» **What is expected**
Only one stretch of the data below is wanted: the lines starting at the one with "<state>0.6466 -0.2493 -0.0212" and ending at the one with "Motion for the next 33", both included, given again exactly.

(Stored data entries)

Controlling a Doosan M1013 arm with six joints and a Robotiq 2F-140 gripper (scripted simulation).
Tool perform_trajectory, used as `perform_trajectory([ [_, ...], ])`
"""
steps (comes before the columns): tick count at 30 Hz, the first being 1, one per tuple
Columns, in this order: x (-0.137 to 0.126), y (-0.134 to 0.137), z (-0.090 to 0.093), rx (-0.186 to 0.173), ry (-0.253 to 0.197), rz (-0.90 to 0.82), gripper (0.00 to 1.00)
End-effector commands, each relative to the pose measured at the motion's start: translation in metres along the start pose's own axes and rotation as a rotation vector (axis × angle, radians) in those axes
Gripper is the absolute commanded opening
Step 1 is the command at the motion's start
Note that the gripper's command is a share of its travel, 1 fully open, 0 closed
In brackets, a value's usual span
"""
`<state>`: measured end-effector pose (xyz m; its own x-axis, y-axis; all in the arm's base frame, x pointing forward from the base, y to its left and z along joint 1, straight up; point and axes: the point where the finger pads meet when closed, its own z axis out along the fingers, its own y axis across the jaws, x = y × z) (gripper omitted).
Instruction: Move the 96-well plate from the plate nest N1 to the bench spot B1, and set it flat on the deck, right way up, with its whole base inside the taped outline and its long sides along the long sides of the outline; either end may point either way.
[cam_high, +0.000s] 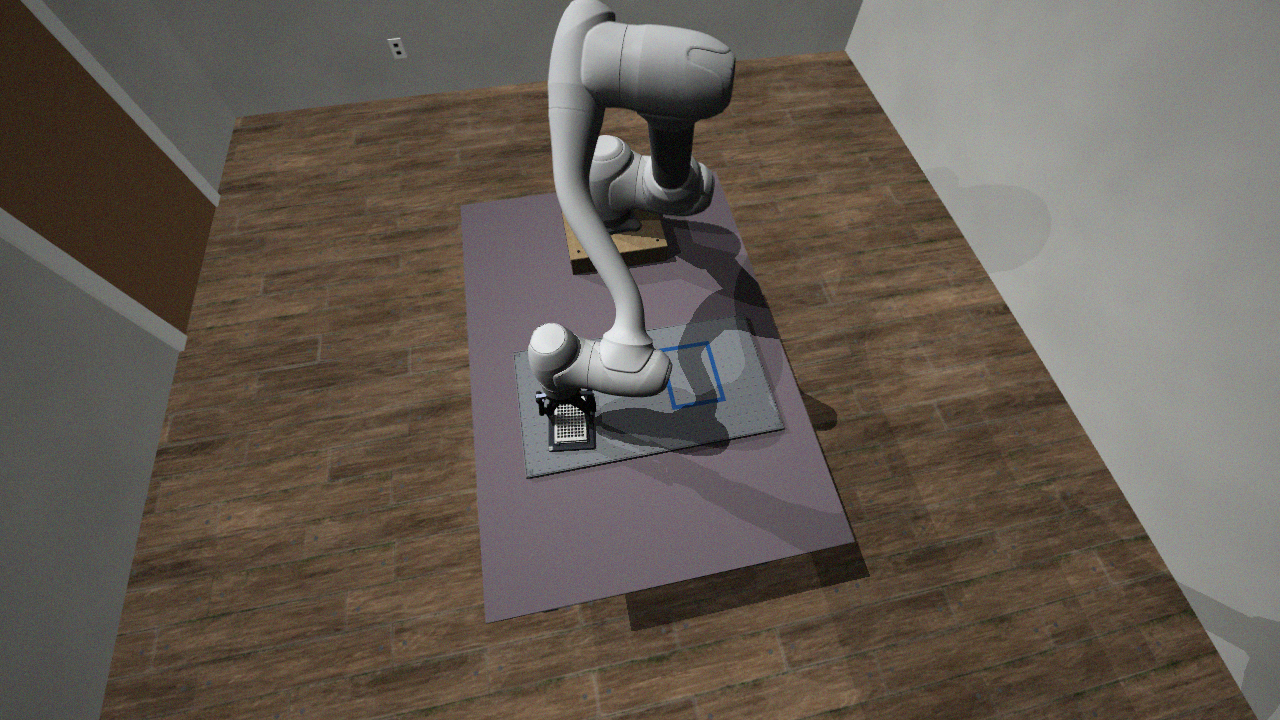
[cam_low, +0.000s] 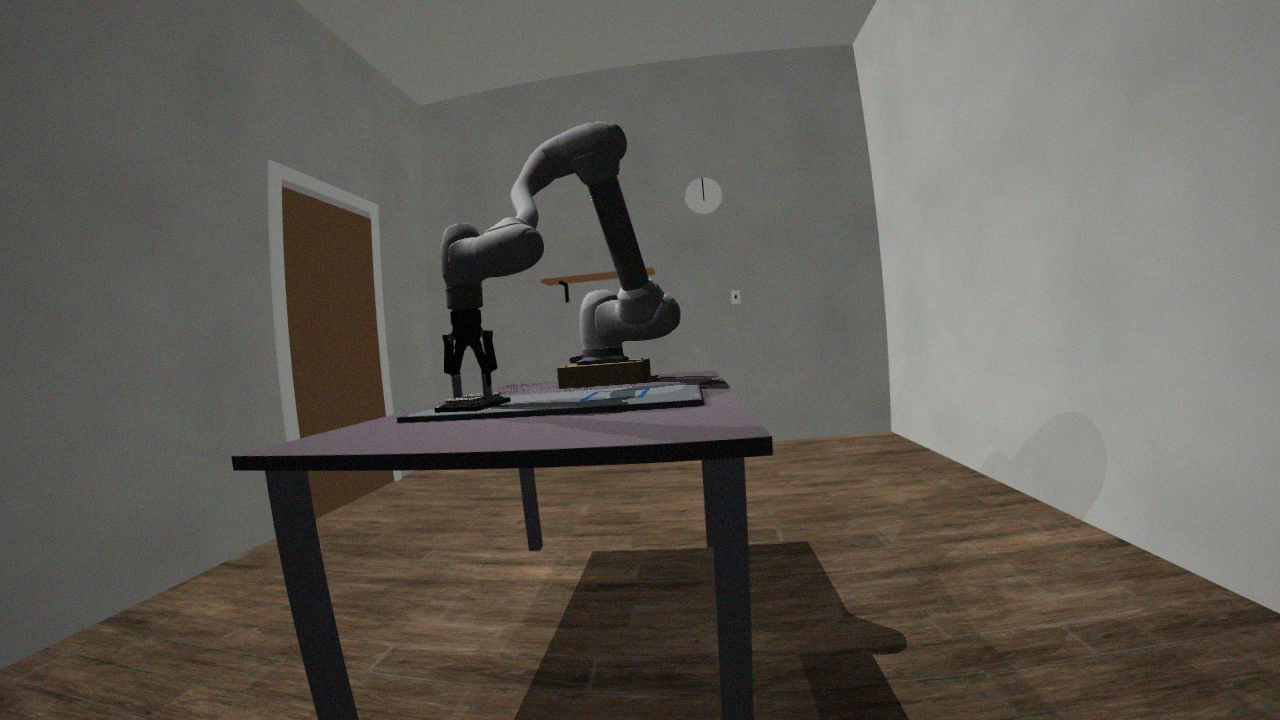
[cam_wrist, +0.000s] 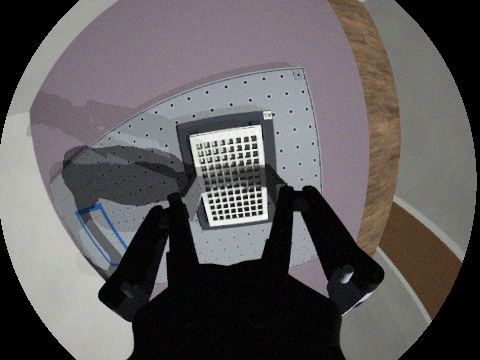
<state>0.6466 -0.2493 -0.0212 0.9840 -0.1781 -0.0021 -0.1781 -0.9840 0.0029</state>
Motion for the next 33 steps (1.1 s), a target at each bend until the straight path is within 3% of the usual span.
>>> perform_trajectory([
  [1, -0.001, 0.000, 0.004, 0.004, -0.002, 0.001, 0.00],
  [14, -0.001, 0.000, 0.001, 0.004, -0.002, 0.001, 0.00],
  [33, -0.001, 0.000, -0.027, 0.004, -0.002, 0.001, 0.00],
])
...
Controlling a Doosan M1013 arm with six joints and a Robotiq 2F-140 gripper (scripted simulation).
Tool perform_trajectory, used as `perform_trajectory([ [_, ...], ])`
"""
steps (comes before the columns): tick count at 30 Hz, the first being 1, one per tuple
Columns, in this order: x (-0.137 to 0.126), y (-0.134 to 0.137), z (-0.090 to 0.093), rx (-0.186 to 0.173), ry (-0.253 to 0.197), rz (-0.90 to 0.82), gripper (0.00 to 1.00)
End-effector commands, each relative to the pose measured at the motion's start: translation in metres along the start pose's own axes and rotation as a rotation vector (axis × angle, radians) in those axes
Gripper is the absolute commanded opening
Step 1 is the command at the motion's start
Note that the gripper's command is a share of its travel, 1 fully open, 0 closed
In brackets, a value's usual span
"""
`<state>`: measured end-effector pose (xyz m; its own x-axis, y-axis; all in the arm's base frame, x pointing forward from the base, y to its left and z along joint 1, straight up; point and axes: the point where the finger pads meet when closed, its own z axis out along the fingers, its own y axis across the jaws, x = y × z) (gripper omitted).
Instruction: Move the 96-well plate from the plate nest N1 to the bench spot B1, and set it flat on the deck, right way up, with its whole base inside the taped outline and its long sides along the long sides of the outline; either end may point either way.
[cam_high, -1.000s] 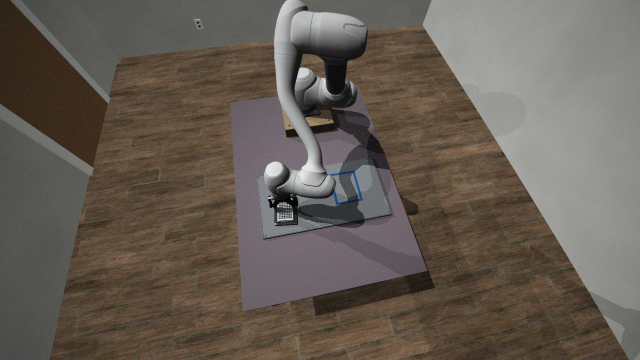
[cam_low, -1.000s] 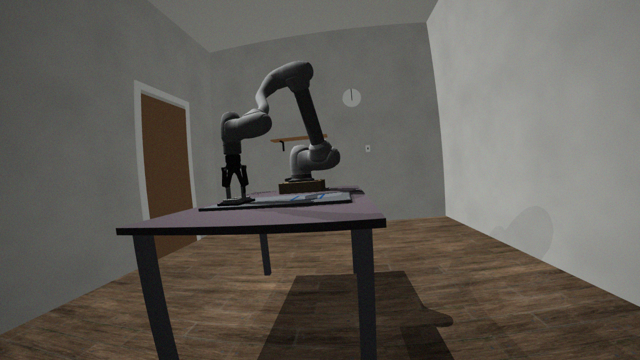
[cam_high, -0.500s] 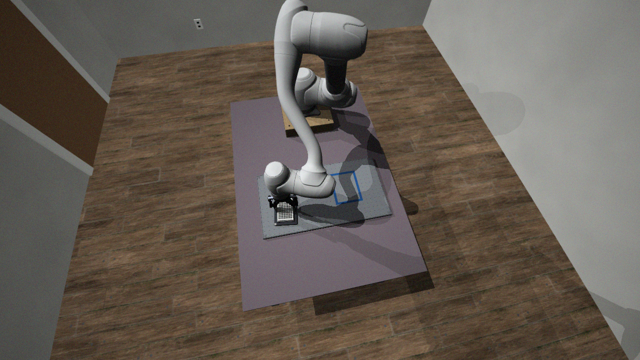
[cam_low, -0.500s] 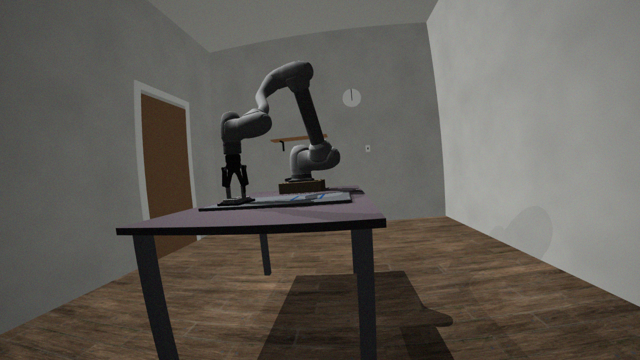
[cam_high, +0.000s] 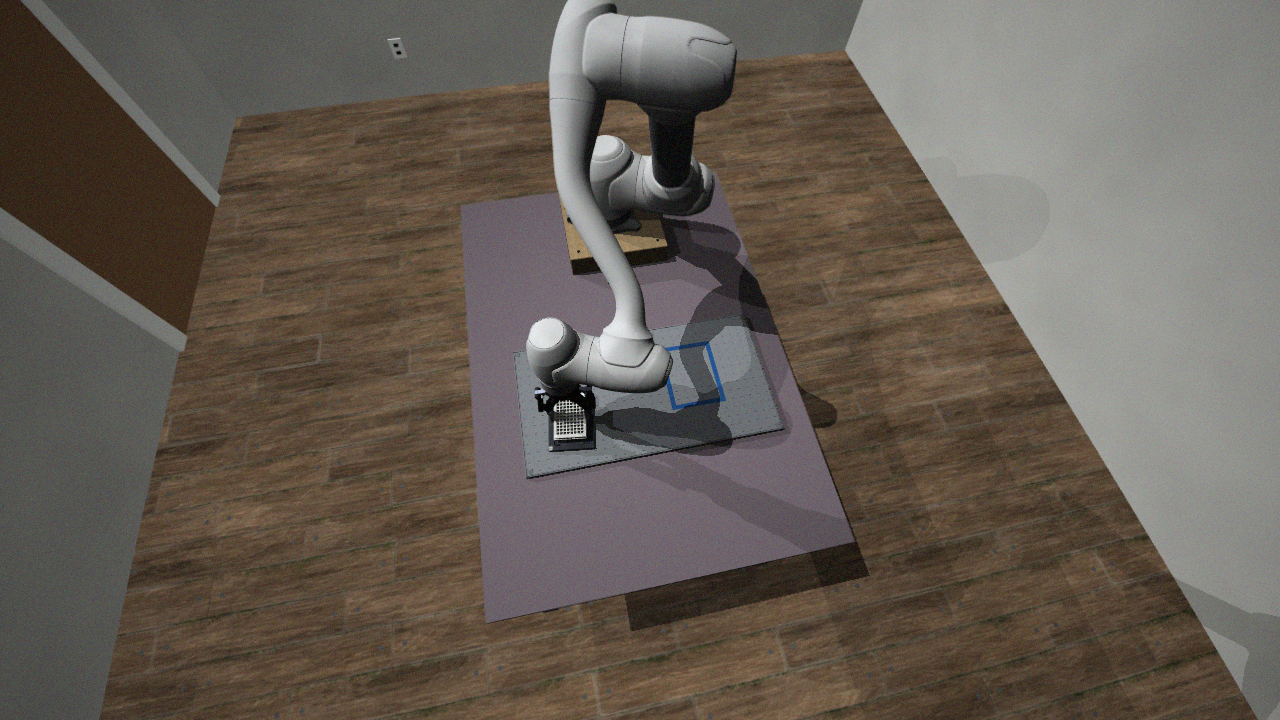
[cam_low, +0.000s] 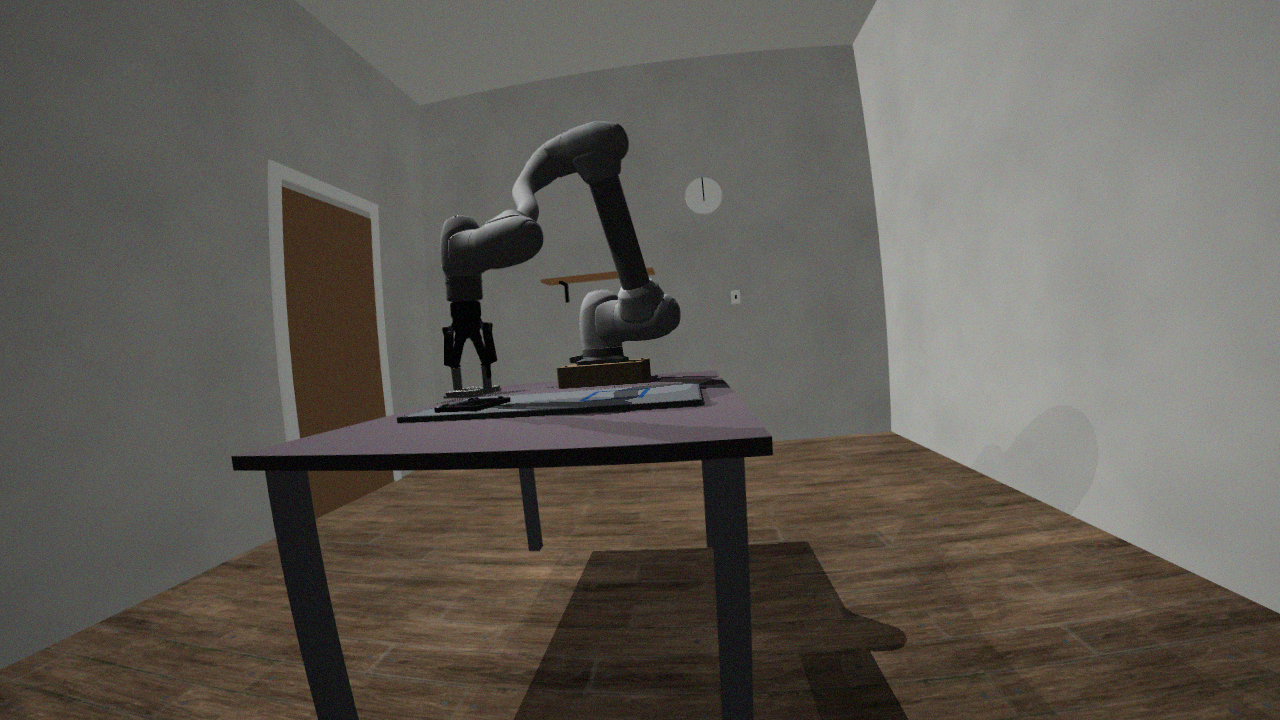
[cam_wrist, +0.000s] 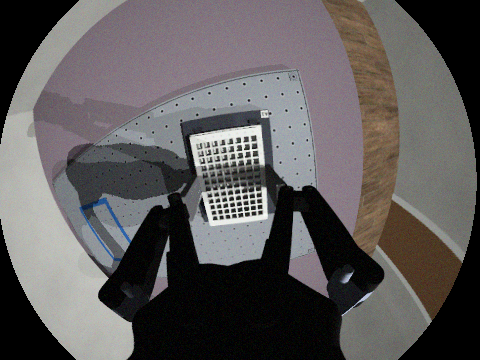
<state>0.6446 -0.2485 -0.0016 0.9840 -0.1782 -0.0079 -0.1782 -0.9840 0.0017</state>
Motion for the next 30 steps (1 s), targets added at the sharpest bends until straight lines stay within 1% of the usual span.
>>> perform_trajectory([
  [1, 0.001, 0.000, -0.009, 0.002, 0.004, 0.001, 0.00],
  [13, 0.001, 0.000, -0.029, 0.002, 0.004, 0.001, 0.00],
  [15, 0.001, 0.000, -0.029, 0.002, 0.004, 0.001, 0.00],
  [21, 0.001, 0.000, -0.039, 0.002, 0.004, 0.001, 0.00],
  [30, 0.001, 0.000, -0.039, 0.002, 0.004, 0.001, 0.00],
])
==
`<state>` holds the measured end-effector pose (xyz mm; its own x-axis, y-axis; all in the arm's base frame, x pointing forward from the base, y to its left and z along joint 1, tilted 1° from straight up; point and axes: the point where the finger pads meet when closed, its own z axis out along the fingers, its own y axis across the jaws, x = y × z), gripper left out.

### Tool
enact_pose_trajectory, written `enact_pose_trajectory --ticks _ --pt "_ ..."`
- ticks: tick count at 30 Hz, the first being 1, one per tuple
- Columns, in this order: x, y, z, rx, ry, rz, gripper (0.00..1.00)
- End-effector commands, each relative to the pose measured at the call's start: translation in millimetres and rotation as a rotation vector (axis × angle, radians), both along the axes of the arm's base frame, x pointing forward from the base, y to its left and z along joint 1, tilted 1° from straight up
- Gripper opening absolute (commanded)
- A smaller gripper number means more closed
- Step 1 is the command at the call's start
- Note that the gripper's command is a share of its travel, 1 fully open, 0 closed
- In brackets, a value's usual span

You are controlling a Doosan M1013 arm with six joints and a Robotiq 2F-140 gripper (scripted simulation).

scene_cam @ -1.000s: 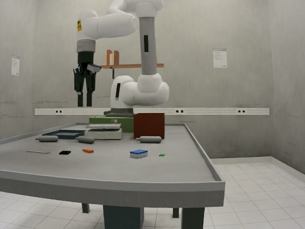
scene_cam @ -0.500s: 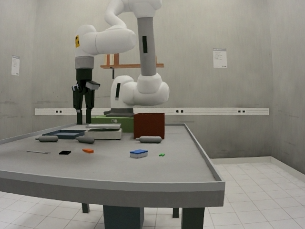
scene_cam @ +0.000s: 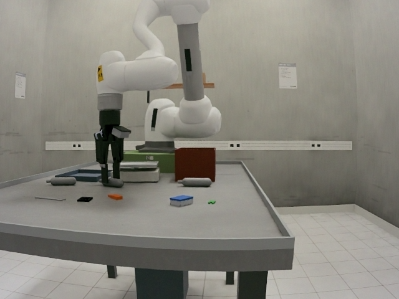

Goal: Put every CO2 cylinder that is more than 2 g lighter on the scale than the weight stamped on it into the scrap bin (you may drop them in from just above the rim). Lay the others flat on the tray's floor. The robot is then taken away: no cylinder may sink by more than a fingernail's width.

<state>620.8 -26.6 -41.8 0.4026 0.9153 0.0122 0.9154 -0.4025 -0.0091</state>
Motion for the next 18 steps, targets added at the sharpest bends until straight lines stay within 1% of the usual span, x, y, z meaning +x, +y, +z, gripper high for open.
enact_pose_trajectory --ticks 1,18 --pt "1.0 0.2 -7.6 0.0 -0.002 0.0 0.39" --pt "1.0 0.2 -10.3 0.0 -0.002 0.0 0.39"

» **Solution below**
<state>0.6466 -0.2493 -0.0212 0.9840 -0.1781 -0.0021 -0.1781 -0.9840 0.0029</state>
Motion for the next 33 steps (1.1 s), a target at each bend until the straight path is within 3% of the usual span.

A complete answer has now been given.